▶ [Task details]
Collect every line in the records below that contains the word "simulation".
⟨
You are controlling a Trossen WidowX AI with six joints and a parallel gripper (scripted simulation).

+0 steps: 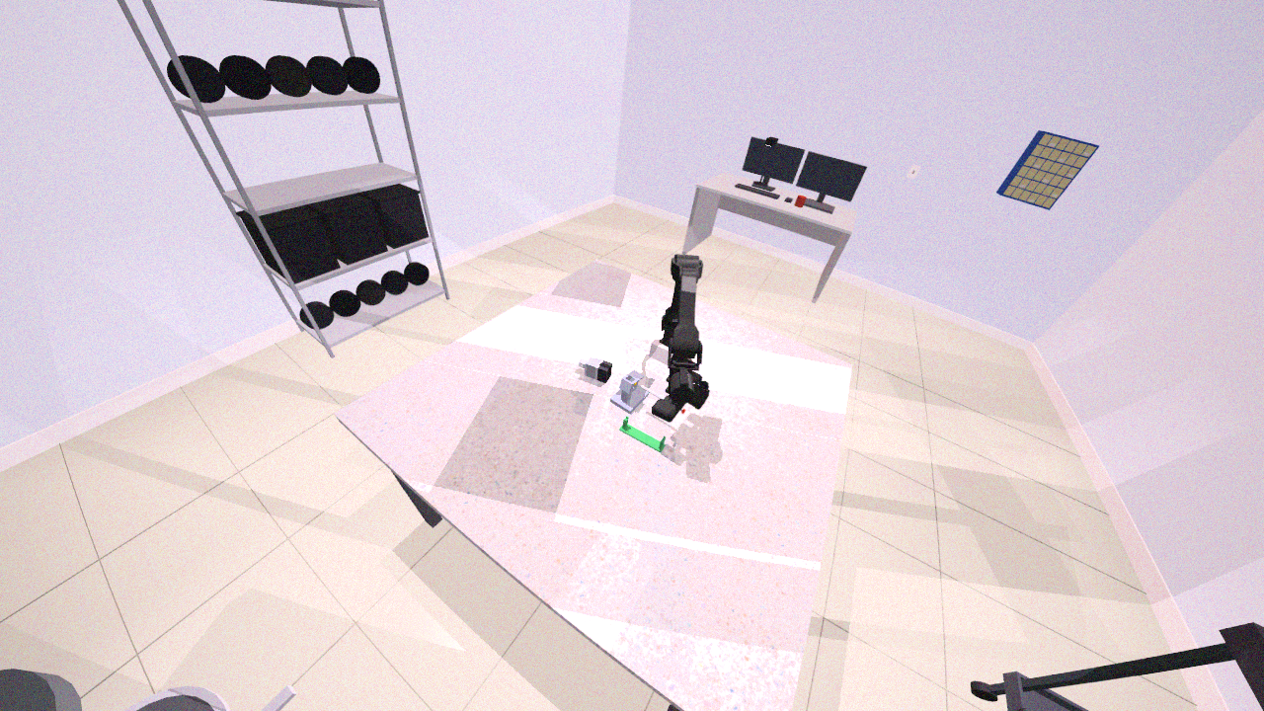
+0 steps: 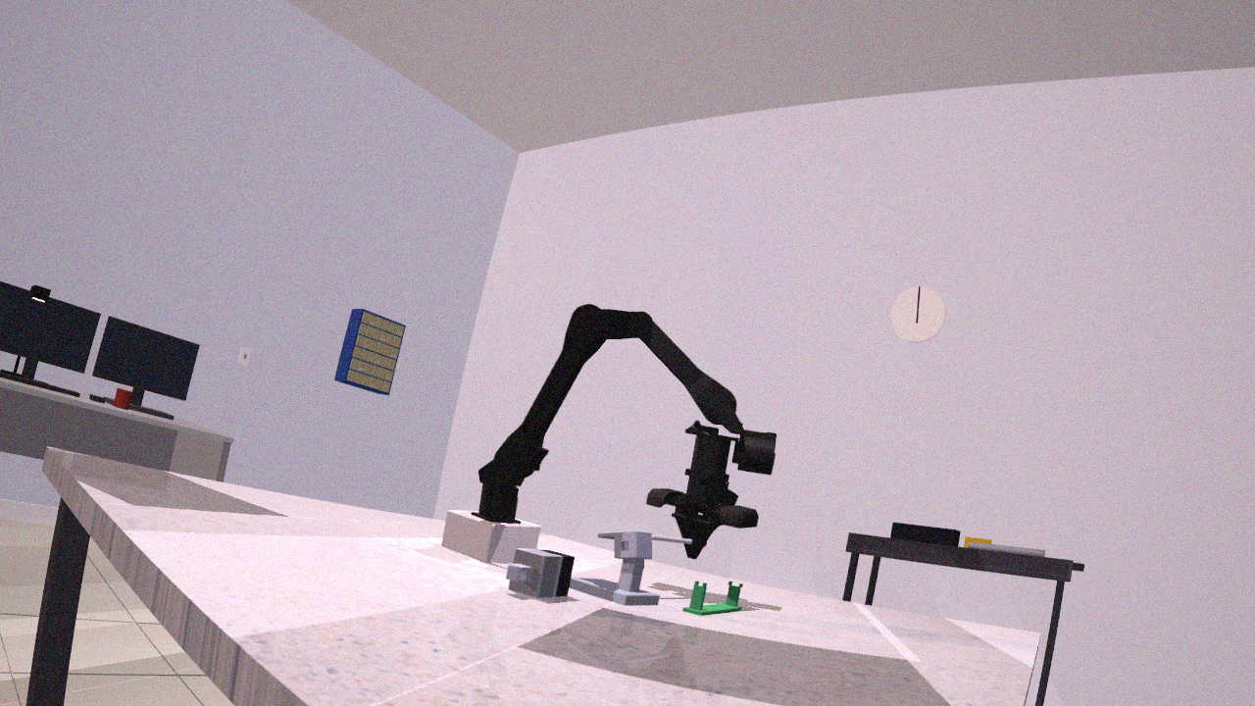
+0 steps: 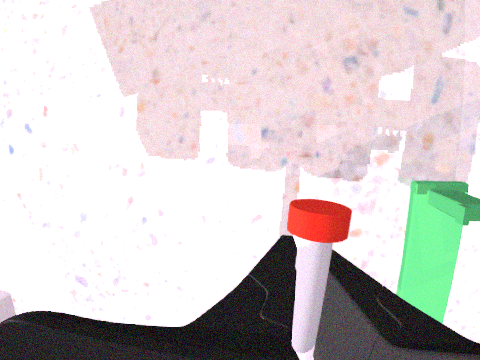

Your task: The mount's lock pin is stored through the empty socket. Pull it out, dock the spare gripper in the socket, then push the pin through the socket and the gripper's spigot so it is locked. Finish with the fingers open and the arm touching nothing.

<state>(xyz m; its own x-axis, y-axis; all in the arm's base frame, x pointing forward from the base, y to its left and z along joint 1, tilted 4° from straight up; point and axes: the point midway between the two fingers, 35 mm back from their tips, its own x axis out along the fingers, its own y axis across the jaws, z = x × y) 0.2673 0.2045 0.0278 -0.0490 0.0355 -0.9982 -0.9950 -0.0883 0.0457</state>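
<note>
The cradle is 9 cm ahead of my gripper tip, 4 cm to the right of it and 5 cm below it. Round my gripper tip: spare gripper: 1 cm ahead, 32 cm to the right, 4 cm below; grey mount: 1 cm ahead, 16 cm to the right, 2 cm below.
</note>
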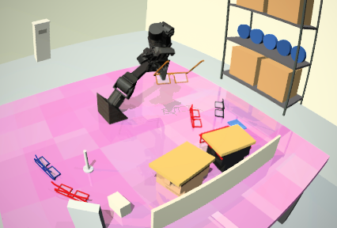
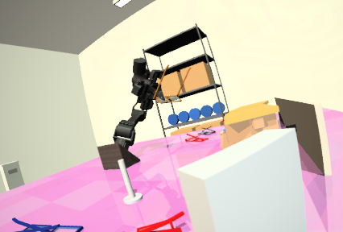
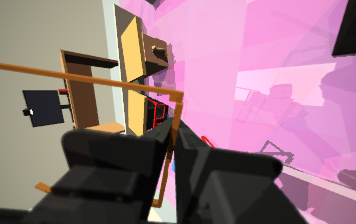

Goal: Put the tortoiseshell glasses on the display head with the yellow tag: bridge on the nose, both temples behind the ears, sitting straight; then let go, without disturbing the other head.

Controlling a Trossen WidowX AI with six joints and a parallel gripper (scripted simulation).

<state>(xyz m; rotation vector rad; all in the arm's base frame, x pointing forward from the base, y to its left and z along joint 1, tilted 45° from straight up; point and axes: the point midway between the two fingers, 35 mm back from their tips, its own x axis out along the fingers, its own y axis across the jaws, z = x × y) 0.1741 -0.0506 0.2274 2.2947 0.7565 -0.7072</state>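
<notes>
Right now the tan head is 280 mm ahead of my gripper tip, 160 mm to the right of it and 150 mm below it. Also, from my gripper tip: blue tag 290 mm to the left, 210 mm below, 190 mm ahead; dark head 290 mm ahead, 150 mm below, 60 mm to the left; white post 390 mm to the right, 190 mm below, 80 mm ahead.
</notes>
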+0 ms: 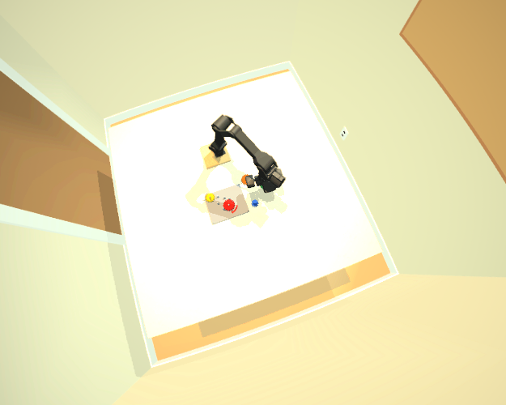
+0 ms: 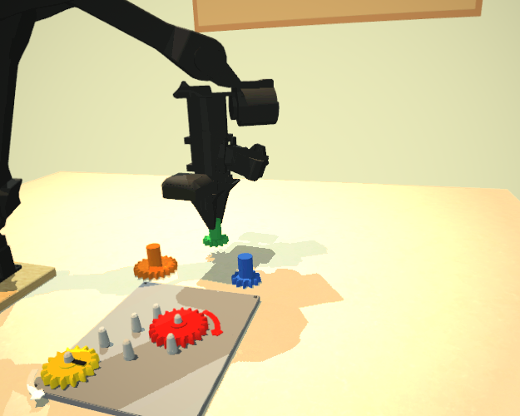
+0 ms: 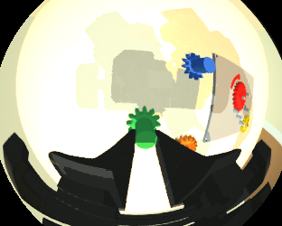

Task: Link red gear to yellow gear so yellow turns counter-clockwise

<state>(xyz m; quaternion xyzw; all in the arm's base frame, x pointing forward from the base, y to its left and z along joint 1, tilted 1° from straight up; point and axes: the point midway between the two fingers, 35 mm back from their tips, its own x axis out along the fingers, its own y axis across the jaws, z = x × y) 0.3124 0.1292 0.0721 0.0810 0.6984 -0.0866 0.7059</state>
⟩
▶ [Response to this task]
You are controlling a Trossen WidowX AI with six joints and a parallel gripper (scripted simulation).
Controlling a Trossen WidowX AI with six joints and a parallel gripper (scripted simulation).

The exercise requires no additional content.